- **Exercise description**
The entries below should be quoted exactly, with no pictures carried over.

[Collected data]
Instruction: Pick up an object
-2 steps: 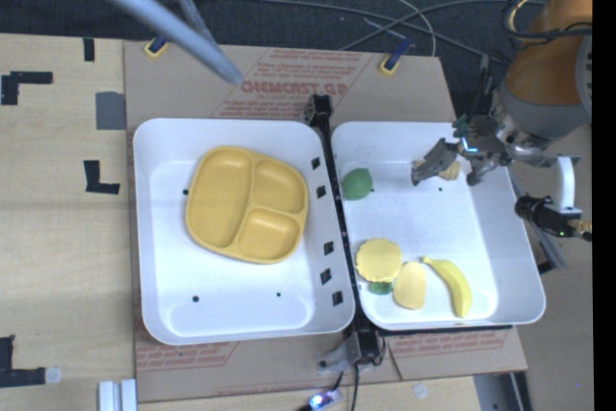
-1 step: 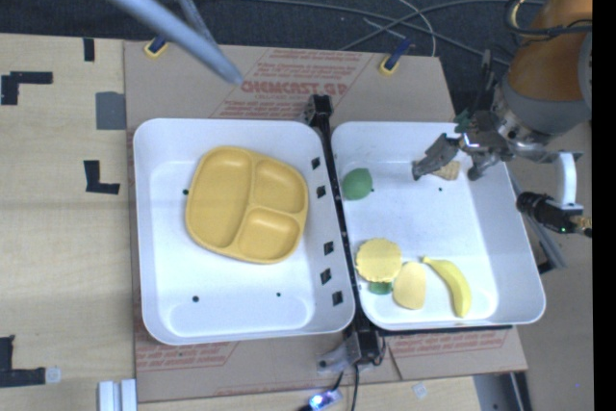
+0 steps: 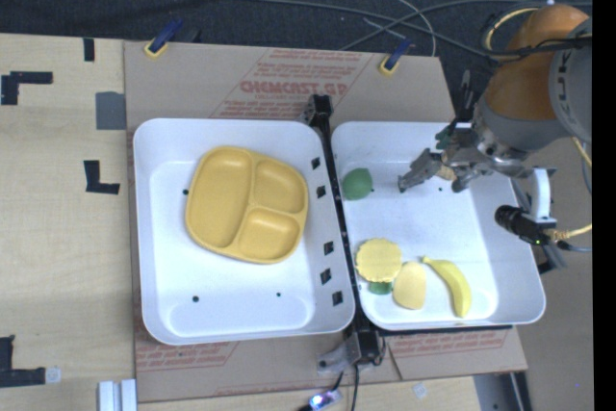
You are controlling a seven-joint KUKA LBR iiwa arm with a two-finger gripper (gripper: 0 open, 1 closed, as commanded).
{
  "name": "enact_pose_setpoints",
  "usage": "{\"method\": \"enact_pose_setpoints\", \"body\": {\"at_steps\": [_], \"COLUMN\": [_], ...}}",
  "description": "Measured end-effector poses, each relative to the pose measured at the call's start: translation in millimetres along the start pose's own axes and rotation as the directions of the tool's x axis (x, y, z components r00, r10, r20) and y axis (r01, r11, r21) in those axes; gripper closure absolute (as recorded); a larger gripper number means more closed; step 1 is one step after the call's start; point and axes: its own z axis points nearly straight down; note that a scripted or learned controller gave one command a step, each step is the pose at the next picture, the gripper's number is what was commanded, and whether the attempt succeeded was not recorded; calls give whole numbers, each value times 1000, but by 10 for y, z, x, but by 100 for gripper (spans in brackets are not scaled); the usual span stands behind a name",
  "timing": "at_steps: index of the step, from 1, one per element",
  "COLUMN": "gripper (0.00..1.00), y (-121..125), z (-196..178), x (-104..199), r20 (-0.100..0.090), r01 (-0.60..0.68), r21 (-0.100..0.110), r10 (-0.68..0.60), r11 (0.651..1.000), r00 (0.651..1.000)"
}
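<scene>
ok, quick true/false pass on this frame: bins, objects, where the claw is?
1. The yellow divided plate lies in the left bin. True.
2. The banana is in the left bin. False: it lies in the right bin, near its front edge.
3. The claw is over the right bin. True.
4. The green ball sits between the claw's fingers. False: it rests on the bin floor, apart from the claw.
5. The right bin holds one object. False: several, including the yellow round piece.
</scene>
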Motion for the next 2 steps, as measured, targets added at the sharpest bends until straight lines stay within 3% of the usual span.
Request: {"method": "enact_pose_setpoints", "body": {"at_steps": [1,2], "gripper": [0,0], "y": [-20,-17], "z": [648,1026], "x": [36,39], "r20": [-1,1], "r01": [0,1], "r21": [2,-5], "r10": [0,-1], "r11": [1000,1000], "r00": [1000,1000]}}
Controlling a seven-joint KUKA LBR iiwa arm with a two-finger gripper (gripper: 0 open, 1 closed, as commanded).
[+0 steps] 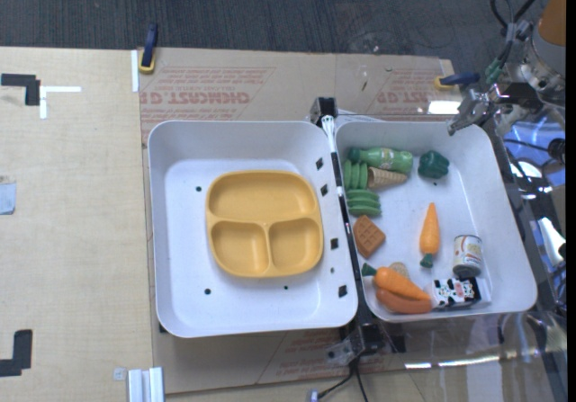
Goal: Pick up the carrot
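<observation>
A slim orange carrot (pixel 429 228) lies in the right bin (pixel 500 211), right of its middle, point towards the back and a small green stub at its near end. A second, fatter orange carrot-like piece (pixel 397 282) with a green top lies near the bin's front edge. My gripper (pixel 472 111) hangs over the bin's back right corner, well away from both and with nothing visibly in it. The arm (pixel 544 40) comes in from the upper right.
The right bin also holds a green bottle (pixel 387 158), green pepper (pixel 433 165), cone (pixel 388 178), green pods (pixel 362 201), waffle square (pixel 368 235), small can (pixel 466 255), cow-patterned carton (pixel 455 292) and a reddish sausage (pixel 405 303). A yellow divided plate (pixel 265 222) sits in the left bin (pixel 171 211).
</observation>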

- **Problem solution**
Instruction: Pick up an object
-2 steps: 
-1 step: 
+0 steps: 
You are controlling a seven-joint KUKA LBR iiwa arm with a two-finger gripper (gripper: 0 open, 1 closed, as commanded).
{
  "name": "enact_pose_setpoints",
  "usage": "{\"method\": \"enact_pose_setpoints\", \"body\": {\"at_steps\": [_], \"COLUMN\": [_], ...}}",
  "description": "Measured end-effector poses, each relative to the pose measured at the call's start: translation in millimetres along the start pose's own axes and rotation as the directions of the tool's x axis (x, y, z components r00, r10, r20) and y axis (r01, r11, r21) in those axes; gripper closure absolute (as recorded); a larger gripper number means more closed; step 1 is one step after the call's start; point and axes: its own z axis points nearly straight down; note that a scripted or learned controller gave one command a step, each step is the pose at the next picture, the gripper's number is what was commanded, and whether the attempt succeeded was not recorded; calls give whole numbers, each value times 1000, but by 10 for y, z, x, but by 100 for gripper (spans in brackets are not scaled); the usual span stands behind a name",
  "timing": "at_steps: index of the step, from 1, one per element",
  "COLUMN": "gripper (0.00..1.00), y (-121..125), z (-196..178), x (-104..199), r20 (-0.100..0.090), r01 (-0.60..0.68), r21 (-0.100..0.110), r10 (-0.68..0.60), r11 (0.651..1.000), r00 (0.651..1.000)"
}
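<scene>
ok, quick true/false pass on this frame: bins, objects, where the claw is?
1. The yellow divided plate lies in the left bin. True.
2. The banana is in the left bin. False: it lies in the right bin, near its front edge.
3. The claw is over the right bin. True.
4. The green ball sits between the claw's fingers. False: it rests on the bin floor, apart from the claw.
5. The right bin holds one object. False: several, including the yellow round piece.
</scene>
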Motion for the next 2 steps, as measured, targets added at the sharpest bends until straight lines stay within 3% of the usual span.
Request: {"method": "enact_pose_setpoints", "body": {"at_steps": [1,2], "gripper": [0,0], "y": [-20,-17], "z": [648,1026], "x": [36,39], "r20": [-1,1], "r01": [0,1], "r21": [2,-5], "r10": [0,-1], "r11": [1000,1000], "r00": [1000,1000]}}
Controlling a seven-joint KUKA LBR iiwa arm with a two-finger gripper (gripper: 0 open, 1 closed, as commanded).
[+0 steps] 
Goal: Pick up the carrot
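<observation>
A slim orange carrot (pixel 429 228) lies in the right bin (pixel 500 211), right of its middle, point towards the back and a small green stub at its near end. A second, fatter orange carrot-like piece (pixel 397 282) with a green top lies near the bin's front edge. My gripper (pixel 472 111) hangs over the bin's back right corner, well away from both and with nothing visibly in it. The arm (pixel 544 40) comes in from the upper right.
The right bin also holds a green bottle (pixel 387 158), green pepper (pixel 433 165), cone (pixel 388 178), green pods (pixel 362 201), waffle square (pixel 368 235), small can (pixel 466 255), cow-patterned carton (pixel 455 292) and a reddish sausage (pixel 405 303). A yellow divided plate (pixel 265 222) sits in the left bin (pixel 171 211).
</observation>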

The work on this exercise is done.